Je ne sais pas ce qu'il me prend, mais je réponds instantanément.
"Le couple qui était là, vous les connaissez?"
"Ce n'est pas un couple si vous voulez mon avis," il répond en riant, nerveusement, "elle vient là presque tous les jours avec une nouvelle personne, c'est presque comme les meubles maintenant, elle a ses racines ici."

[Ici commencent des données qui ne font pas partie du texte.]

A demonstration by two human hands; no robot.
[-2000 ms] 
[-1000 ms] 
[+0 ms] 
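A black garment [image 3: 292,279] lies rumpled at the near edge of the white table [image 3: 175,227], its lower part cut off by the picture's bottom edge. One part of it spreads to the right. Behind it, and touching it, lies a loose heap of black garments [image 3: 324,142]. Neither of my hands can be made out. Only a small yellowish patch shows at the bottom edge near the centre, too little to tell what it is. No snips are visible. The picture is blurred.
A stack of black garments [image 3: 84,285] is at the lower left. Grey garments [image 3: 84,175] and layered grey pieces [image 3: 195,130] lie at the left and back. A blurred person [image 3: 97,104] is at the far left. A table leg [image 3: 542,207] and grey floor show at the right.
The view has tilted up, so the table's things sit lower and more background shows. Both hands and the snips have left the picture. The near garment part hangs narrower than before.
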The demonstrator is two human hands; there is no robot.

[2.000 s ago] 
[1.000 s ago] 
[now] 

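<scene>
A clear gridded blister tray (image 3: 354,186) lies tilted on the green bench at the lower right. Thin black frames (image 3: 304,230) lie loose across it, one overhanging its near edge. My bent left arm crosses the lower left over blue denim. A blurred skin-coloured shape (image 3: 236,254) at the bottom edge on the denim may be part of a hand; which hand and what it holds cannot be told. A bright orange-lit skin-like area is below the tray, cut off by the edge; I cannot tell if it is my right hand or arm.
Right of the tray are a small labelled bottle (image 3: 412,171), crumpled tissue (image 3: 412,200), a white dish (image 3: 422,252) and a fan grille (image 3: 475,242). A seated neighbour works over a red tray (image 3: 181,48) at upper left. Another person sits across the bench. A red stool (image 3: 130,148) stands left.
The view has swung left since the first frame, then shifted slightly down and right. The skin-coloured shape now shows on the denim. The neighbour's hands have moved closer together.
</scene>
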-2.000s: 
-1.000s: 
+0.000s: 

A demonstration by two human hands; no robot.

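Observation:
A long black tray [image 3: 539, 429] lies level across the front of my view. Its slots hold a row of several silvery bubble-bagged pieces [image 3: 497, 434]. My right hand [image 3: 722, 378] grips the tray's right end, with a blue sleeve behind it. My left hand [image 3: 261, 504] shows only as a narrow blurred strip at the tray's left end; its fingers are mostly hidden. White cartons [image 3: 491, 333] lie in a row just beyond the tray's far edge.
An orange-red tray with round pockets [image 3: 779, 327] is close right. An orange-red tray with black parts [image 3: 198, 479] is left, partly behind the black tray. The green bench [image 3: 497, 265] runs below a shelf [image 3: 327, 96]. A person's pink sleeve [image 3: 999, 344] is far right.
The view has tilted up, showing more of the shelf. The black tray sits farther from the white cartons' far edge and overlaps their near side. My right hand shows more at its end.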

Je ris à mon tour, le laissant s'en aller vers d'autres tables, je jette un coup d'œil à l'extérieur du café, une pluie battante s'abat toujours sur la ville, je soupire en trempant mes lèvres dans le liquide chaud. J'ai quitté Seattle en espérant laisser le mauvais temps derrière moi, mais le mauvais temps n'en avait apparemment pas fini avec moi.
-
Je m'étais finalement décidé à quitter le café, quitte à affronter l'eau, je m'en fichais, il fallait que je travaille sur mon prochain article, un fait divers qui avait échappé aux yeux des New-Yorkais mais qui allait faire parler de lui - et par la même occasion, faire parler du Journal qui m'emploi.-
Le visage de la brunette me revenait sans cesse dans l'esprit et je ne sais pas vraiment pourquoi, mais dans un sens, la sensation que son trafic au café n'était rien de banal trottait dans mon esprit comme une évidence dont je n'arrivais pas à me débarrasser.
Je m'abritais du mieux que je le pouvais le long des murs, tentant de mon mieux de ne pas me cogner aux passants pressés ou bien aux poubelles qui traînaient au devant des magasins. Chaque chevelure brune qui me rappelait celle du café, me faisait me retourner et perdre cinq bonnes minutes histoire de ne pas passer pour une psychopathe à , suivre chacune d'elles.
Arrivé chez moi, j'en étais à présent certain: il fallait que je retourne à ce café et que je retrouve cette fille, juste pour m'assurer qu'elle n'avait rien de si exceptionnel que ça.